日本とアラブ世界 文化的接点のない地域が相互理解するには?

文化的接点のない地域の理解
日本とアラブ世界のように、文化的な接点が少ない地域同士が対話するには、どのようなアプローチが必要でしょうか。一般的な比較研究では共通点を見つけることが前提となりますが、接点のない地域では、その地域を個別に深く理解して、その地域独自の視点で物事をとらえることが大切です。
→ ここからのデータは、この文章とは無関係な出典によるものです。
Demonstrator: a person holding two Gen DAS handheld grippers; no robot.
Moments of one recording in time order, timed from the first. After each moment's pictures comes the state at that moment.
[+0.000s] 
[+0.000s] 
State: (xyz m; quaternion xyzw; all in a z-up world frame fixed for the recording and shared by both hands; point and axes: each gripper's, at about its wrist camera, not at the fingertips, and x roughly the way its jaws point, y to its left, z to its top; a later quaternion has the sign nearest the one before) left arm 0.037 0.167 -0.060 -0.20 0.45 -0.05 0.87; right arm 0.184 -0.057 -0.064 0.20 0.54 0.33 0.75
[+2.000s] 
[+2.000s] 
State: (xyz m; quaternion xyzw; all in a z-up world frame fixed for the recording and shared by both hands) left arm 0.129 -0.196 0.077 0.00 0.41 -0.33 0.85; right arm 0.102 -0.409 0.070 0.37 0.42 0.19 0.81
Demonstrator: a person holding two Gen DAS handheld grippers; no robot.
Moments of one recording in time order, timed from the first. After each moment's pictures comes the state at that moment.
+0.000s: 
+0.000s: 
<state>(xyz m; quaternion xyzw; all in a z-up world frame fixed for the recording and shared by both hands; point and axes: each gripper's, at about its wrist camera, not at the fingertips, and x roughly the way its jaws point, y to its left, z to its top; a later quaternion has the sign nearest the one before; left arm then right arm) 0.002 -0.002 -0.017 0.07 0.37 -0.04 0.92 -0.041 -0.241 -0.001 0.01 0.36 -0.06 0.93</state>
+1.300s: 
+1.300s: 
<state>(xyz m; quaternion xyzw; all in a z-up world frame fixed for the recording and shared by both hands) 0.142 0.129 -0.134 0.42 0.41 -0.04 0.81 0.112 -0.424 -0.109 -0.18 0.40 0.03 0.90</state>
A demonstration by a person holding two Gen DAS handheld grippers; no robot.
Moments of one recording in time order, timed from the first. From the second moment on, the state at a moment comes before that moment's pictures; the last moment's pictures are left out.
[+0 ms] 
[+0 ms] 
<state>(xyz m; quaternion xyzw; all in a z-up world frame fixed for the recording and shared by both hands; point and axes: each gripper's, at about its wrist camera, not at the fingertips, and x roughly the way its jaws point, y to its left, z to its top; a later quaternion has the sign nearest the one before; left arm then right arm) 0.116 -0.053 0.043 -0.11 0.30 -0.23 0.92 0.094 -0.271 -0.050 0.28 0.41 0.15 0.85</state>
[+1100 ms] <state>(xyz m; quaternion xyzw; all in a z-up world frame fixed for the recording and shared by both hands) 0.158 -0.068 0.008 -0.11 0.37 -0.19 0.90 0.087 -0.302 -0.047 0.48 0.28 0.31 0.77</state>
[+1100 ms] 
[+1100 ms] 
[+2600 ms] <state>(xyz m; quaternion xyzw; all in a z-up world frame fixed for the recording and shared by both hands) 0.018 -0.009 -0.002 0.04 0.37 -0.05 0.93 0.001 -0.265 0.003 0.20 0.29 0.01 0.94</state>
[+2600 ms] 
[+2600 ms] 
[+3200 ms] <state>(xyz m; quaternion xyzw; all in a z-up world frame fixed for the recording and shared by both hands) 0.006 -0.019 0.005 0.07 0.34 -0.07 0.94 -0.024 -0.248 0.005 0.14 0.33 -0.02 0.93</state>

その理解の手がかりとなるものの一つが言葉です。言葉はコミュニケーションツールだと思うかもしれませんが、言語文化学では言葉を「文化を形作り、社会のさまざまな要素を反映するもの」と考えます。食べ物や美術といった目に見える文化とは違い、思想、宗教、価値観といった見えない深層文化を理解するには、言葉の分析が重要な手がかりとなります。例えば、SNSの何気ない表現に注目してひも解いてみれば、その地域の人々の考え方や社会情勢を読み解くこともできるのです。
言語を通して社会を可視化する
アラブ世界を含むイスラム文化圏は世界人口の約25%を占める巨大なものであり、かつて文明の経由地・接点としての役割を果たした地域でもあります。しかし、日本ではこの地域に対する理解が十分ではありません。
言語文化学の手法は、こうした理解の壁を乗り越えるための有効な手段を提供してくれます。例えばアラブの人と対話するとき、言葉に触れたとき、翻訳して言葉の意味を理解したところで終わらずに、現地で使われている言葉や表現を分析すると 、日本人には見えにくい文化的背景や社会の仕組みを理解することにつながります。言語文化学には社会を可視化する力があり、表面には表れない社会の動きや人々の心理まで読み取ることができるのです。
多文化共生社会の実現に向けて
現在の日本は多文化共生社会実現の途上にあり、さまざまな課題が生じています。その中で言語文化学は重要な役割を果たします。文化的接点のない地域同士であっても、言語という共通の要素を通じてまず相手を正しく知ることから始め、対話の道筋を見いだすことができるのです。